Q: As someone who has lived experience of drawing on care and support over many years how do you think co-production can drive real change in care equity?
A: I believe co-production can drive real change in care equity as it opens discussions around equality, diversity and inclusion. This enables inequalities and barriers to care based on people’s own circumstances and characteristics, including those protected in the Equality Act 2010 to be highlighted, understood and addressed. It’s from here that better and more equitable access to opportunities, care services and outcomes can be achieved. Lived experience provides insights from those directly drawing on care and support services, as well as carers, family members and friends. Incorporating these perspectives into engagement and co-production work can build trust, improve outcomes and strengthen community connections. It also helps professionals understand what works well and what does not. This leads to more effective and responsive services for different people in society.

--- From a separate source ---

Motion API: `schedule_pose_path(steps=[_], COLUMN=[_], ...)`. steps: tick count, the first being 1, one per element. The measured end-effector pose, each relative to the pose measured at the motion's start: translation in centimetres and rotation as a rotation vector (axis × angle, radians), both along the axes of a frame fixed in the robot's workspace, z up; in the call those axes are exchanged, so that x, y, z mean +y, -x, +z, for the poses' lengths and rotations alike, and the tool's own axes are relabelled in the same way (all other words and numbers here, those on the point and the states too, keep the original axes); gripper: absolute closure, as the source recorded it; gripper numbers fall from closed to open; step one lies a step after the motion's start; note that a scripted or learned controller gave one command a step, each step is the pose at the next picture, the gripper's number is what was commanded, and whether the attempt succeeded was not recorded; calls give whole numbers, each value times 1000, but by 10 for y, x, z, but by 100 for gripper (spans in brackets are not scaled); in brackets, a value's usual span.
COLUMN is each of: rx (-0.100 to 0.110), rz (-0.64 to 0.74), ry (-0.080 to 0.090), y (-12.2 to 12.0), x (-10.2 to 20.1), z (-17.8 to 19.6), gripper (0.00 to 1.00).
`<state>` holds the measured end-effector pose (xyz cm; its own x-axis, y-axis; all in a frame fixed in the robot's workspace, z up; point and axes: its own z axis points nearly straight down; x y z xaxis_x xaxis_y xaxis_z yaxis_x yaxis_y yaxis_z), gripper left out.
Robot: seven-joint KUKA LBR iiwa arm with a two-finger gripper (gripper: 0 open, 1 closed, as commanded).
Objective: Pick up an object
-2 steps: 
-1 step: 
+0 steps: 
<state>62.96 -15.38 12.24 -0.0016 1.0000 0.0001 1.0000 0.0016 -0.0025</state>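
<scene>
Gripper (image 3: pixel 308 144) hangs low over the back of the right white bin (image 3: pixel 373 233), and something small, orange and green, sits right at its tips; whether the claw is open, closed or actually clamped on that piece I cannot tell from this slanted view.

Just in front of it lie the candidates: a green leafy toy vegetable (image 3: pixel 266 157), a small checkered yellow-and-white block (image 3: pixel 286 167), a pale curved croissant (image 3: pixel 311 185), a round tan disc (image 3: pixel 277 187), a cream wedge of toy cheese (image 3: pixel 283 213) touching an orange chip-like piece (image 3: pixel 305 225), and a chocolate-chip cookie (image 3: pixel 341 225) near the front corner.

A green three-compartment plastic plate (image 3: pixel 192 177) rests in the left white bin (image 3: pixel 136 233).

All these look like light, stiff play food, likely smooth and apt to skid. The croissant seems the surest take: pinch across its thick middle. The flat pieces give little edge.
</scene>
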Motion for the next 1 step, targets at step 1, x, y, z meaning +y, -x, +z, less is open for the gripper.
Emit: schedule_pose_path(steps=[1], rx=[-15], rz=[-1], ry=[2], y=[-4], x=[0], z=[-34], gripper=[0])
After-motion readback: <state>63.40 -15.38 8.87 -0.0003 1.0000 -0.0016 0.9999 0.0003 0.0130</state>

Q: How do you think co-production is shaping innovation in social care?
A: The whole concept of co-production, and that of listening to the voice of lived experience, is innovative in itself. Before the Care Act 2014 emphasised the importance of engagement and co-production being used as a means of delivering shared influence in decision-making, it didn’t appear that this was happening. But now it is being put at the centre. This gives people with lived experience a real opportunity to have their voices heard and the ability to shape services into what works for them. The priority now given to lived experience was clearly in evidence at NCASC in 2025. With a good co-production and engagement framework in place, the process of undertaking co-produced projects can be streamlined and made more effective. Co-production also requires belief, promotion, input and an understanding of its aims from people at every level of an organisation.
Q: Tell us more about your involvement with the Big Chat Sessions at NCASC?
A: I have lived experience of drawing on care and support over many years due to epilepsy and mental health difficulties and I have also been a carer. The Big Chat sessions are co-produced and hosted by people with lived experience who share their insights of drawing on care and support. They are coordinated alongside local authorities and other organisations across adult’s and children’s social care. In my session, I spoke on my own chosen themes of engagement, co-production and technology enabled care which I’ve personally benefited from. At the time, I had been a member of a lived experience group, called the Quality Assurance Reference Group for over a year. This group was organised by the Adults and Housing Directorate at Dorset Council. Since then, I’ve been recruited as their first paid Quality Assurance Lived Experience Adviser in Adult Social Care. The experience at NCASC helped me gain greater confidence in situations I would previously have avoided and the opportunity to research the issues I wished to speak about. I later shared my story as part of ADASS’ Care Can’t Wait campaign and the film was premiered at their annual national Spring Seminar conference.
Q: What value do you think these types of Big Chat conversations bring to the adult social care sector?
A: The Big Chat conversations give people with real world lived experience the opportunity to talk about issues that are truly important to them and to have their views and ideas listened to by policymakers, managers, professionals and other stakeholders attending the conference. This shows that listening to lived experience is vitally important and just how much benefit can be gained from giving people who draw on care and support that opportunity.